Provided entries:
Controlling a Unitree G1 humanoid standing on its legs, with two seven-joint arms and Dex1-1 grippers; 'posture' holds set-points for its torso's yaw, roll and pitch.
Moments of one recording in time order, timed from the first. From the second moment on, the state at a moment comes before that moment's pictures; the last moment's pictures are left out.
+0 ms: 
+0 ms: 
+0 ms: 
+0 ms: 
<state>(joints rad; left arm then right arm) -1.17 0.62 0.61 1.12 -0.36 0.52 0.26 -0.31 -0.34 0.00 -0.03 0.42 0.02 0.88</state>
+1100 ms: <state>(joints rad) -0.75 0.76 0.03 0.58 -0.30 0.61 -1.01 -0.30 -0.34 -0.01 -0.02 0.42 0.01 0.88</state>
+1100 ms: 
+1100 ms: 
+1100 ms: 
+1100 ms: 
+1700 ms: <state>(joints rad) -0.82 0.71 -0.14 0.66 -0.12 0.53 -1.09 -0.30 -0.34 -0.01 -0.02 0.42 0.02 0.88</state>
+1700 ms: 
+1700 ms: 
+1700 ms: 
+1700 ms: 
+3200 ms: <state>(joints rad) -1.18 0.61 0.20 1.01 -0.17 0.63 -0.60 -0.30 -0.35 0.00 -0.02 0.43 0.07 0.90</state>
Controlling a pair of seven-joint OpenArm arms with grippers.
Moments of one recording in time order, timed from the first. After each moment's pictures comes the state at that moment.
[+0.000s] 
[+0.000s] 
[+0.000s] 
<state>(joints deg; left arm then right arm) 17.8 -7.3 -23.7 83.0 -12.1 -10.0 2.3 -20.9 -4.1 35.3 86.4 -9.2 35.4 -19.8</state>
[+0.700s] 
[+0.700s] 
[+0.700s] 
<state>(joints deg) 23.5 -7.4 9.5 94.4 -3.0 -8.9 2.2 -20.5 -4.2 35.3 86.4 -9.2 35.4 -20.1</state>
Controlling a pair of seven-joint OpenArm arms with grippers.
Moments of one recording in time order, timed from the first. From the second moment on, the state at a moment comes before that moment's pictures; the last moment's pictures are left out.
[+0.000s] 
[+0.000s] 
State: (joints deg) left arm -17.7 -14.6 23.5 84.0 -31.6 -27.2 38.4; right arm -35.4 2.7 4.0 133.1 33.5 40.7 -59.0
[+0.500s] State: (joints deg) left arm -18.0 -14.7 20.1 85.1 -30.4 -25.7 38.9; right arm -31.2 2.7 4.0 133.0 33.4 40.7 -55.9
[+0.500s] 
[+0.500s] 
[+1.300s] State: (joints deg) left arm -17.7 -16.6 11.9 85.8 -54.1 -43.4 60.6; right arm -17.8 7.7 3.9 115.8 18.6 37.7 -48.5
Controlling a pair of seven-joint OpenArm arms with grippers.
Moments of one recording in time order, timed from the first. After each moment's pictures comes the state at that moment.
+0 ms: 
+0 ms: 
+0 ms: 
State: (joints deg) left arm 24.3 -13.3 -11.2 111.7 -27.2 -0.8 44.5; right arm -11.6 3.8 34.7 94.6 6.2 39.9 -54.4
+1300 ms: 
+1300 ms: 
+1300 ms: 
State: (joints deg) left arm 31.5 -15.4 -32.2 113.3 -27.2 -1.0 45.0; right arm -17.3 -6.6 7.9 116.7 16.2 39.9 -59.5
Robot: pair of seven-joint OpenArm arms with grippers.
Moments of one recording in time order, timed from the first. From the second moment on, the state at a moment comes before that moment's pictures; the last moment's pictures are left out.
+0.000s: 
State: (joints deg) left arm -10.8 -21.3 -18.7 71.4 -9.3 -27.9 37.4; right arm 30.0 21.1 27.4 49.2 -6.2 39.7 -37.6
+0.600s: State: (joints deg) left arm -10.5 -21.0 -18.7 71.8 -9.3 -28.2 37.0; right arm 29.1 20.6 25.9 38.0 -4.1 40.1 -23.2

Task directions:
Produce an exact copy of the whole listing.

Reply:
Controlling a Unitree G1 humanoid standing on its legs, with two seven-joint arms and Dex1-1 grippers; 'posture' holds set-points for its torso's yaw, roll and pitch.
Moments of one recording in time order, timed from the first. From the second moment on, the state at a moment comes before that moment's pictures; the last moment's pictures are left out.
+0 ms: 
+0 ms: 
+0 ms: 
+0 ms: 
<state>(joints rad; left arm then right arm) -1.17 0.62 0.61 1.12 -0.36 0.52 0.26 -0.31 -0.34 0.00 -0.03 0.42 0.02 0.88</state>
+1100 ms: <state>(joints rad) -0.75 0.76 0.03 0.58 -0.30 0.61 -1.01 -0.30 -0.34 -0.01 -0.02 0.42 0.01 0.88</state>
+1100 ms: 
+1100 ms: 
+1100 ms: 
+1100 ms: 
+1700 ms: <state>(joints rad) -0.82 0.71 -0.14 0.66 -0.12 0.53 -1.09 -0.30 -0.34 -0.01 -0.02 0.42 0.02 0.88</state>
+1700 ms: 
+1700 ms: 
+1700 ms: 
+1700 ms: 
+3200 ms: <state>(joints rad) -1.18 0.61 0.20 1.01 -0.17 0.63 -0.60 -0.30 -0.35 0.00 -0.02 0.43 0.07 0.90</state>
Controlling a pair of seven-joint OpenArm arms with grippers.
Moments of one recording in time order, timed from the first. After each moment's pictures comes the state at that moment.
[+0.000s] 
[+0.000s] 
[+0.000s] 
<state>(joints deg; left arm then right arm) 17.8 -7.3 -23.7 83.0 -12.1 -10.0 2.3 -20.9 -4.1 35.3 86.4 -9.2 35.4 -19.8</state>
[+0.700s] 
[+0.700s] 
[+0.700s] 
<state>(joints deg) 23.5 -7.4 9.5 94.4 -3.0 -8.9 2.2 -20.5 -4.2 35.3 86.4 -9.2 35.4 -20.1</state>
Controlling a pair of seven-joint OpenArm arms with grippers.
Moments of one recording in time order, timed from the first. From the second moment on, the state at a moment comes before that moment's pictures; the last moment's pictures are left out.
[+0.000s] 
[+0.000s] 
State: (joints deg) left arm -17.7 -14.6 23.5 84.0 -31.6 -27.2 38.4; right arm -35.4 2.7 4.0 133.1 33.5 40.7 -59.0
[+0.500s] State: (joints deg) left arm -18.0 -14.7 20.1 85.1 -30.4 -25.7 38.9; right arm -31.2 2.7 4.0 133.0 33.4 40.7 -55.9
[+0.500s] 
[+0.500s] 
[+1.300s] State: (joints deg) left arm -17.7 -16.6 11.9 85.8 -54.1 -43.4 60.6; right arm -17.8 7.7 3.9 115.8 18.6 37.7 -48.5
Controlling a pair of seven-joint OpenArm arms with grippers.
Moments of one recording in time order, timed from the first. After each moment's pictures comes the state at that moment.
+0 ms: 
+0 ms: 
+0 ms: 
State: (joints deg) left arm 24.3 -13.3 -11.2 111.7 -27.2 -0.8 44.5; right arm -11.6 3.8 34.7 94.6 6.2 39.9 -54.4
+1300 ms: 
+1300 ms: 
+1300 ms: 
State: (joints deg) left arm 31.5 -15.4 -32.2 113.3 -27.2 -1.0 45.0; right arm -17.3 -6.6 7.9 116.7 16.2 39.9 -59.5
Robot: pair of seven-joint OpenArm arms with grippers.
Moments of one recording in time order, timed from the first. From the second moment on, the state at a moment comes before that moment's pictures; the last moment's pictures are left out.
+0.000s: 
State: (joints deg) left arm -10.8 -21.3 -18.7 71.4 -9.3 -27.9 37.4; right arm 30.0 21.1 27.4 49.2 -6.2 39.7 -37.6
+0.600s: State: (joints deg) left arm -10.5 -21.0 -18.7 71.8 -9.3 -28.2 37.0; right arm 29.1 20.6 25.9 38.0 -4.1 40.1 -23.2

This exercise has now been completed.